Work required
Return the entire listing exactly, leaving nothing out.

Data segment
╔══

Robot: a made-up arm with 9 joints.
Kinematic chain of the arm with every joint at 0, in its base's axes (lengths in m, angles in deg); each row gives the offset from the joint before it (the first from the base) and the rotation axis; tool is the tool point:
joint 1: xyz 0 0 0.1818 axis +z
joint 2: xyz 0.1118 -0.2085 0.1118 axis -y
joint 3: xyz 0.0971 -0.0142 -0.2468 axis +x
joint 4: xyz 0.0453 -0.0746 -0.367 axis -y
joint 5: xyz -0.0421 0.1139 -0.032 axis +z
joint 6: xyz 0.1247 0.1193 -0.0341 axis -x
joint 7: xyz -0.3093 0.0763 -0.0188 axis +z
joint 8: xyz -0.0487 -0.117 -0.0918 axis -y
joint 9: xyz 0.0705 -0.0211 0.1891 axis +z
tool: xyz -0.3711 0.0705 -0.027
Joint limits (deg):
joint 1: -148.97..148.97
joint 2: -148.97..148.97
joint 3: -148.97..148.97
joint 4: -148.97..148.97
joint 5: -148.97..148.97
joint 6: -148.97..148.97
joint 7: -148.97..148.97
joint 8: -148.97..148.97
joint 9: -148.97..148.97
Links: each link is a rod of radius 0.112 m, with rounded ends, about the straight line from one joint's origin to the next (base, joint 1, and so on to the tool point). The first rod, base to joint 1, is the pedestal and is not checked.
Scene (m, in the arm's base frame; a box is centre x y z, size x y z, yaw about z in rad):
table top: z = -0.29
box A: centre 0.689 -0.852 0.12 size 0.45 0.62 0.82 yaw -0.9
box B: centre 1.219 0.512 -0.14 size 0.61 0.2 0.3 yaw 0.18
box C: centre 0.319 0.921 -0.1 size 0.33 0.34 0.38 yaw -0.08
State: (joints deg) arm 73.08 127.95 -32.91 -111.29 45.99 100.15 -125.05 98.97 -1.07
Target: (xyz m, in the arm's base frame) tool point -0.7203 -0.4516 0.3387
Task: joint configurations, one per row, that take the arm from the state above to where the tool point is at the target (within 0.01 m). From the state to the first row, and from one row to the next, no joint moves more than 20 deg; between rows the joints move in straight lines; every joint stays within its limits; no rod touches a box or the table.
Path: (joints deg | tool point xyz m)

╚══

Exercise answer
Robot: a made-up arm with 9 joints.
Kinematic chain of the arm with every joint at 0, in its base's axes (lengths in m, angles in deg); each row gives the offset from the joint before it (the first from the base) and the rotation axis; tool is the tool point:
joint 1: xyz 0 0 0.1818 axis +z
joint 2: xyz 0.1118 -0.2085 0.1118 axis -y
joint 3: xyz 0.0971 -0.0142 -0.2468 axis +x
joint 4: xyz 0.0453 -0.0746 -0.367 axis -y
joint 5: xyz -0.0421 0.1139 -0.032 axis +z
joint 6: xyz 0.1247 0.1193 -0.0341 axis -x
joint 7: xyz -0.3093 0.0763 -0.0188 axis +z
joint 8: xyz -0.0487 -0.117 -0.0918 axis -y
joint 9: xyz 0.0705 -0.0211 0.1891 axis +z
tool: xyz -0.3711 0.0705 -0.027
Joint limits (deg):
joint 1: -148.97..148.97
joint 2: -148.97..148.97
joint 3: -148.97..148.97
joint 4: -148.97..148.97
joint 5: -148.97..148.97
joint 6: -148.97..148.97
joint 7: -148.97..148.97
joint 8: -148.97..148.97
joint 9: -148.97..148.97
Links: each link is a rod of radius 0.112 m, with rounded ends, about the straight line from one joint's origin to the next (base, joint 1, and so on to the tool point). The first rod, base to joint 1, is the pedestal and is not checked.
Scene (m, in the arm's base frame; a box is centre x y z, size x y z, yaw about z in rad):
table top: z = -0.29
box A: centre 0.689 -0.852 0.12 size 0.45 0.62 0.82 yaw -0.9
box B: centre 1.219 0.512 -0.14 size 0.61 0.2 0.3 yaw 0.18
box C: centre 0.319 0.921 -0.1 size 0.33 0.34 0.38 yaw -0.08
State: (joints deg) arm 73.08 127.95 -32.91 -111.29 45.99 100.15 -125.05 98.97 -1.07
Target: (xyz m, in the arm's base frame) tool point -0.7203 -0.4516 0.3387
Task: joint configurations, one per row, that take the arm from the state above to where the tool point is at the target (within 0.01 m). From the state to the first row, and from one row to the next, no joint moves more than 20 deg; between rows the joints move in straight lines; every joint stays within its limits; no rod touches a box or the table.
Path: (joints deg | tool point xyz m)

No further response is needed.